Write out the whole listing, matching it exactly.

---------- Data

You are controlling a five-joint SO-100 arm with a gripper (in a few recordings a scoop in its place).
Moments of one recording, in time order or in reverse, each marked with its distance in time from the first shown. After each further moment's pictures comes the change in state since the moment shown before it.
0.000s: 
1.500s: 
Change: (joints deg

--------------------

▶ Result of the task
You are controlling a five-joint SO-100 arm with a gripper (in a few recordings a scoop in its place).
Moments of one recording, in time order or in reverse, each marked with its distance in time from the first shown. After each further moment's pictures comes the change in state since the moment shown before it.
0.000s: 
1.500s: 
Change: (joints deg

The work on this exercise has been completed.